Once the pictures are set aside, transcribe each line of the listing exactly.

——————————

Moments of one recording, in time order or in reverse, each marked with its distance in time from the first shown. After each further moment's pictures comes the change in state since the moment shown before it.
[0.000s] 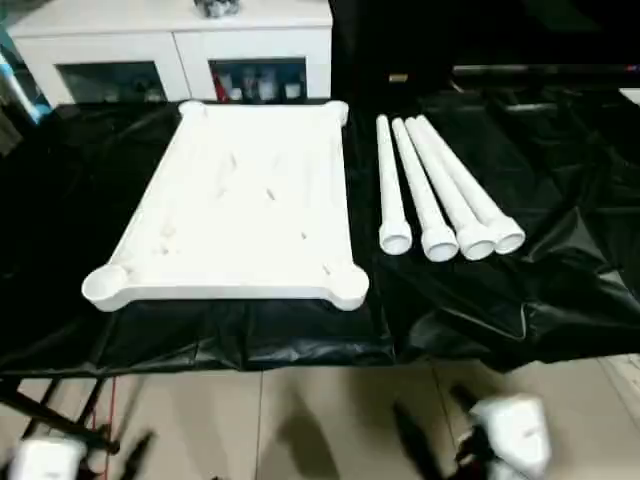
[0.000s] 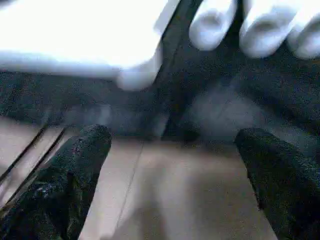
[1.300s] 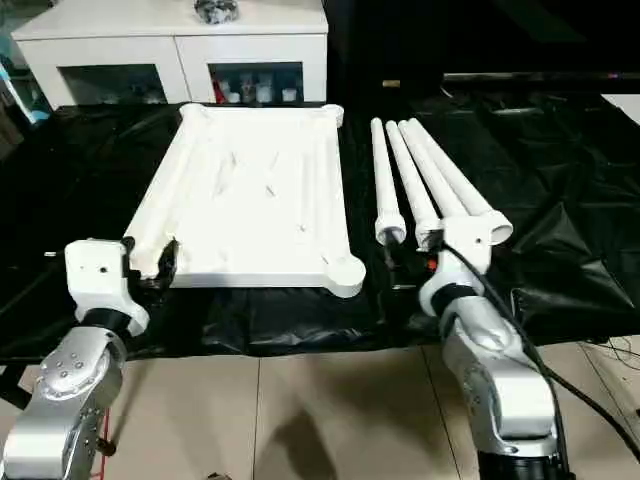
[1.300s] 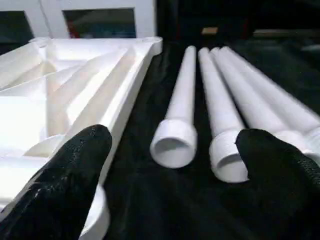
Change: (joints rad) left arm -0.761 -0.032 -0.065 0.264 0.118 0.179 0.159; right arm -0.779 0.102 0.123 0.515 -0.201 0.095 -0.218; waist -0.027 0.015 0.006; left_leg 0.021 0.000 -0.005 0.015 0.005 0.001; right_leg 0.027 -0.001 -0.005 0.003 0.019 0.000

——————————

- [Reply]:
Moments of one recording, in time order or in reverse, each marked with its distance in time from the first shown. After each further moment's pictures comes the change in state since the moment shown before it.
[0.000s] 
[0.000s] 
[1.300s] 
[1.300s] 
Change: (joints rad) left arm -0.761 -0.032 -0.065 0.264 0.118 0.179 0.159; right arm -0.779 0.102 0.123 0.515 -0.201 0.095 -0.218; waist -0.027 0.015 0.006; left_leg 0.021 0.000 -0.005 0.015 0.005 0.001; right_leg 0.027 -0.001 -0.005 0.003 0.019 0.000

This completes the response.